11 февраля 1918 г. Немцы вроде бы взяли Псков, станцию Дно близ Старой Руссы и, не встречая сопротивления, движутся на Бологое. По рассказам приехавших из Мурома двух мещан, в поездах по всей линии железной дороги творится ужасающий кавардак. Власти на местах совершенно нет. Вагоны забиты солдатами, бегущими с фронта, которые по любому поводу готовы стрелять. Место в вагоне можно достать только с боем, повсюду – хаос, воровство, грабежи. В городе по-прежнему идут повальные обыски, вечером распространился слух, что Смольный, взятый большевиками под штаб, окружен солдатами восставшего Семеновского полка, Троцкий застрелился, Ленин бежал к немцам, а матросы, прибывшие из Кронштадта, защищать Петроград не хотят.
14 февраля 1918 г. Немцами взята Луга. В Кашин отправлен отряд Красной гвардии с двумя пулеметами, поскольку крестьяне разогнали тамошний большевистский Совет.
19 февраля 1918 г. Газет по-прежнему никаких. Недовольство большевиками в городе и среди крестьянства растет. Обещаны мир, хлеб, свобода, и нет ничего, кроме беспорядков и открытого советского грабежа. Сообщение с Петербургом и Москвой прервано, в Тверь теперь можно пробраться только через Ярославль, на Рыбинск идут поезда с солдатами и орудиями, вроде бы туда переводится из Петрограда Главный военный штаб. На днях прибудет «командующий» прапорщик Крыленко. Ну конечно, он всех немецких генералов побьет.
21 февраля 1918 г. Вывешено постановление Совета о национализации местной торговли. Все магазины и лавки закрыты, закрыт также базар. На дверях наклеены объявления о переходе всего в народное достояние. Полная неизвестность. Купить нигде ничего нельзя. Молочница наша рассказывает, что теперь так везде. Среди съехавшихся на базар крестьян брань и растерянность…
Откуда берется прошлое? Наверное, из неправдоподобного переулка, что начинается там, где колышется Румянцевский сад, затем пересекает Большой проспект, выходит на Средний, заканчивается булочной на углу.

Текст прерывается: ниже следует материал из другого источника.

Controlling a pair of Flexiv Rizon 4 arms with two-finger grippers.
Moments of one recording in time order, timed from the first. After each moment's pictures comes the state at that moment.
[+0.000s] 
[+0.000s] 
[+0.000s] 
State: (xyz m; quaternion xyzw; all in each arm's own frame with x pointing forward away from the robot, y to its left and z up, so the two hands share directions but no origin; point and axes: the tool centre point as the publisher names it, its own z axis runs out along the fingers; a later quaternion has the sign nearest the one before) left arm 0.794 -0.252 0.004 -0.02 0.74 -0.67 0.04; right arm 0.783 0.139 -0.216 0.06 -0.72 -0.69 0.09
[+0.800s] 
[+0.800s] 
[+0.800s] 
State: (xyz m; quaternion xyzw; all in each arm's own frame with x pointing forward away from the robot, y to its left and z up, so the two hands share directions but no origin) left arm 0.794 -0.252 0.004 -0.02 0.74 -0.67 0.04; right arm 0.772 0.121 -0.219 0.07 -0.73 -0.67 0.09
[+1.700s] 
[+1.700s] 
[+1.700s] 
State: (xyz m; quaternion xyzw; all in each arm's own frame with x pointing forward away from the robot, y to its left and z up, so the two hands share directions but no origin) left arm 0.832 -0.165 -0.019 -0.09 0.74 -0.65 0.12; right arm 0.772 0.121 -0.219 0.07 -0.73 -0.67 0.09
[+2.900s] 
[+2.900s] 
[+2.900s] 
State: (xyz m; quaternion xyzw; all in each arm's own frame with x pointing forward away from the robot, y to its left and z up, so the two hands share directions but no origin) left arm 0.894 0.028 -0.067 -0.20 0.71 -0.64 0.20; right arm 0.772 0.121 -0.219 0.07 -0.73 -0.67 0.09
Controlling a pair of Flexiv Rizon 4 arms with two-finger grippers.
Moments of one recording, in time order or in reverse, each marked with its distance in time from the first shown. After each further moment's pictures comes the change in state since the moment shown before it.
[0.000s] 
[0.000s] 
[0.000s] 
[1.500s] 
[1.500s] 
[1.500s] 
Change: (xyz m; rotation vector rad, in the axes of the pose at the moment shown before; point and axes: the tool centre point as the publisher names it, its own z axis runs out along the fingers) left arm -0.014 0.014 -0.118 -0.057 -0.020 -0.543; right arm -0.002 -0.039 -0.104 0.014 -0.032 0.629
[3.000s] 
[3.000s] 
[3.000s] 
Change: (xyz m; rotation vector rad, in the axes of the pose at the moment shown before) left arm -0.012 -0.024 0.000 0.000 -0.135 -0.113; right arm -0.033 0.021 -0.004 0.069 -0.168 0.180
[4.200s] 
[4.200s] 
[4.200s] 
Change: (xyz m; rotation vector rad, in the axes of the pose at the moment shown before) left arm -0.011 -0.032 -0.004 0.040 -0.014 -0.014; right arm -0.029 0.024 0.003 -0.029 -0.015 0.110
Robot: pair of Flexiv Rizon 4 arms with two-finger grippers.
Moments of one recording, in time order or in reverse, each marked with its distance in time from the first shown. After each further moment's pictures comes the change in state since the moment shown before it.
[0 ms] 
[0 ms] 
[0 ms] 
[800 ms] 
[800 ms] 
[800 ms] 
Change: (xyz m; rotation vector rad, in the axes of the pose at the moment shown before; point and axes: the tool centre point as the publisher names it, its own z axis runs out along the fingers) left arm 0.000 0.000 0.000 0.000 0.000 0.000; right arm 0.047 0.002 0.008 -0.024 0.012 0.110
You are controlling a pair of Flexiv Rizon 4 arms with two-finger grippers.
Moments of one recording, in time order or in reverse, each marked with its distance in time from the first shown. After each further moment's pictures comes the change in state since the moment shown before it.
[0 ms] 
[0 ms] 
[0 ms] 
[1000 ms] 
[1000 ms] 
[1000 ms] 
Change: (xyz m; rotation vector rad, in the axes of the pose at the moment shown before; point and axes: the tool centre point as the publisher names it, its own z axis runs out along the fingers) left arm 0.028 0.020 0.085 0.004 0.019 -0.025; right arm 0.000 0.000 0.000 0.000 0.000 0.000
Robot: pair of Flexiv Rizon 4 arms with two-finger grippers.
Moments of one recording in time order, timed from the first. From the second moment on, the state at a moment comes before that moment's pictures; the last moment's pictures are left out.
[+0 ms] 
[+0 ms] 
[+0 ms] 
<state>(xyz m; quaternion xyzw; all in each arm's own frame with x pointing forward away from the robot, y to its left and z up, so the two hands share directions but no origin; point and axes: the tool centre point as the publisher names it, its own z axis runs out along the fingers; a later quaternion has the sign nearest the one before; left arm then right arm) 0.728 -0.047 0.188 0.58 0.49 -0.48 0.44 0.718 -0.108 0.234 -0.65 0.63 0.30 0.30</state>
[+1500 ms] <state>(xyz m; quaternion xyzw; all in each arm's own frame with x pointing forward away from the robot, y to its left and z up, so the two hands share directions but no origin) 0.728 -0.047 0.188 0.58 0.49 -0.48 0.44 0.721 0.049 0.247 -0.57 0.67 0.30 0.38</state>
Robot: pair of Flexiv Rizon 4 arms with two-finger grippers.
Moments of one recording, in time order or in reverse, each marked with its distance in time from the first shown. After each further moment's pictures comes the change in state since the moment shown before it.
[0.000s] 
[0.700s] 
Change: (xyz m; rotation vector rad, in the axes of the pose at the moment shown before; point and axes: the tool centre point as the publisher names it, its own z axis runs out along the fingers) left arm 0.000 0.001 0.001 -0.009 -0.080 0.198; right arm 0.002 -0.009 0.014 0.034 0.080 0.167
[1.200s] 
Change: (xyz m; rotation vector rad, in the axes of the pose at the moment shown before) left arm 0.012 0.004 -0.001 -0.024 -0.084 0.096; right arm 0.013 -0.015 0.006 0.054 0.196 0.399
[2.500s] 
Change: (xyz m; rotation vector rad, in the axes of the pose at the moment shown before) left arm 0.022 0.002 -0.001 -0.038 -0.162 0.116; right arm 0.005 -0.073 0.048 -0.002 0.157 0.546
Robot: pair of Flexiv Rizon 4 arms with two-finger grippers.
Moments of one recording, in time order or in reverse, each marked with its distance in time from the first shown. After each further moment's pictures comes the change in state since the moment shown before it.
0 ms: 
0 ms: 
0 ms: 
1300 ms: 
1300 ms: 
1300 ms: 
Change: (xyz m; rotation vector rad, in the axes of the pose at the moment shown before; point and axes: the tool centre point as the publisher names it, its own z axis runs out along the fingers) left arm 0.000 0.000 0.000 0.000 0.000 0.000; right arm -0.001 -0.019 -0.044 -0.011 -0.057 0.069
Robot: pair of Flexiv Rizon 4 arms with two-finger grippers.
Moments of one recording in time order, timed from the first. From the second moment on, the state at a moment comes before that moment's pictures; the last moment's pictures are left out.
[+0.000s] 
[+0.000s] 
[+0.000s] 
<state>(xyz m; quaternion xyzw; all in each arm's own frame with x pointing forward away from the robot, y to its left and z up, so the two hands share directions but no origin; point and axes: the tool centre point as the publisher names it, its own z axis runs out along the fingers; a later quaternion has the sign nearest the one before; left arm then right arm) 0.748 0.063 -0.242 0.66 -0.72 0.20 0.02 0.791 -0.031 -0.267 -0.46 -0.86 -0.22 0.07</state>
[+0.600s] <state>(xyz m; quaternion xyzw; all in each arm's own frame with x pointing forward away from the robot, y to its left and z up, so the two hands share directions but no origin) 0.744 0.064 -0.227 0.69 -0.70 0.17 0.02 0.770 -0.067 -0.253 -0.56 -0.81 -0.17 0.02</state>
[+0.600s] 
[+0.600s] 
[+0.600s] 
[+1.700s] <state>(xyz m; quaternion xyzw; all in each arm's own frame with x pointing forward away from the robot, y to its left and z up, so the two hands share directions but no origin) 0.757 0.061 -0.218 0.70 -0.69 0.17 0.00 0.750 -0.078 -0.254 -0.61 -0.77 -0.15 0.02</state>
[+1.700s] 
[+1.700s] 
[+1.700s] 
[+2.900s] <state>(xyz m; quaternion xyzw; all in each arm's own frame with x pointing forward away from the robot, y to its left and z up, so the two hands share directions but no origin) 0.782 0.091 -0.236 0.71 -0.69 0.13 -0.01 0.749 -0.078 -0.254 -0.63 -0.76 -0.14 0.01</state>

В Румянцевском саду ему всегда было тревожно. Быть может, из-за лиственниц, из-за пихт, которые даже при полном безветрии покачивали почему-то траурными ветвями. Здесь они одно время встречались с Нинель: жила тоже неподалеку, домой к ней по каким-то причинам было нельзя, опаздывала каждый раз не меньше чем на двадцать минут, и вот когда он бродил в тенях землистых аллей, усыпанных хвоей, пустынных и сумеречных даже в солнечный день, его, точно гриппозный озноб, прохватывала тревога – казалось, вот-вот что-то произойдет. Совершенно иррациональное чувство. Позже он прочел в воспоминаниях Бенуа, что такая же мистическая тревога всегда ощущалась в Павловске. Еще при курносом, вспыльчивом императоре, мальтийском рыцаре, подозревавшем в самом себе наличие низких кровей, солдаты, несшие там караул, вдруг ни с того ни с сего хватались за ружья и порывались куда-то бежать. Куда, зачем – объяснить потом не могли. Вроде бы кто-то отдал приказ.